Hi All,
Thanks for your interest.
I know that elasticsearch announce that some company build cluster including hundreds of computers to do analysis works. I`m not sure what kind of analysis jobs those company is doing. But I have some requirement like this.
I have some data like this. A structured data. Very simple.
gender, age, school, name, score
male, 18, s1, kramer, 100
male, 15, s2, dav, 88
I want to run the analysis like
SELECT school, avg(score) FROM table GROUP BY school ORDER BY avg(score)

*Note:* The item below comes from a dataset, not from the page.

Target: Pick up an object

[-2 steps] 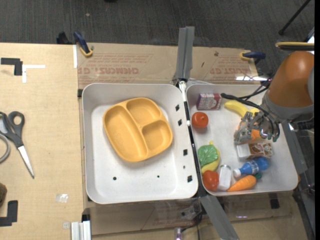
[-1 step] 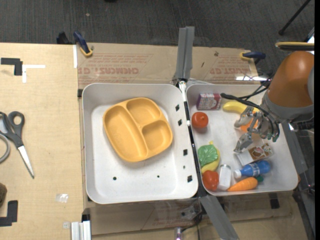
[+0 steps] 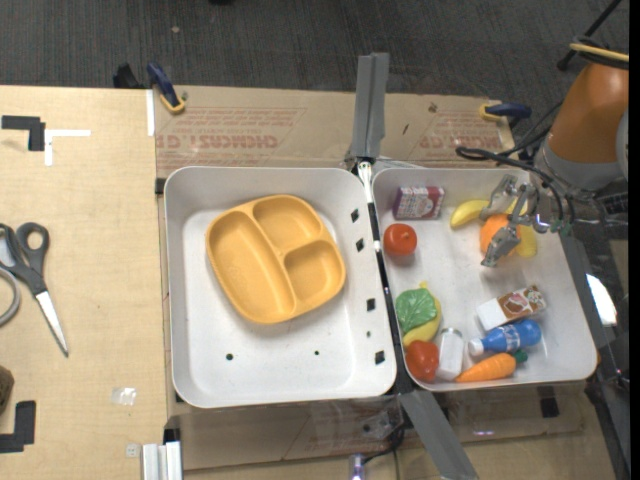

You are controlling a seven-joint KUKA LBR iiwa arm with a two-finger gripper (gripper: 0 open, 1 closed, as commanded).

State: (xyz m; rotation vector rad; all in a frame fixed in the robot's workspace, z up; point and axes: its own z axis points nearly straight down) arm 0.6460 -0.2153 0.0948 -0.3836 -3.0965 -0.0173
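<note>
I read the bench from the big shapes down: the left bin carries a yellow divided plate, and the right bin holds the clutter, with my arm coming in at the upper right of the frame. The gripper hangs over the upper right part of that bin, right at an orange fruit that sits beside a banana. I cannot tell whether the jaws are spread or closed, nor whether the fruit is held. The fruit is round, so no axis to match. The bin's right wall lies close; open floor lies toward frame centre, between the tomato and the small carton.
</note>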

I know ES can do this. But I`m worrying its performance (Because the table may contain more than ten billions docs, also the actual data structure will be more complicated than here). So I did a test on a computer like :
CPU 8core
Memory 16G
OS centOS 7
elasticsearch 2.1
8G memory for ES heap
no swap
The way I do my test is :
First , find out how many docs one shard can process. In my computer, it is 400 000
Second, find out how many shards my computer can hold. In my computer, it is 2.
The detail of my test is here
So totally, one computer can analysis 800 000 docs. If I want to analysis 10 billion docs, I need 12500 computers. It is ridiculous...
So I am wondering does ES can really do the analysis above?
Also I noticed there is a product called Elasticsearch-Hadoop. I haven`t read the corresponding docs yet. But it looks like something used for analysis works. So am I using the wrong products?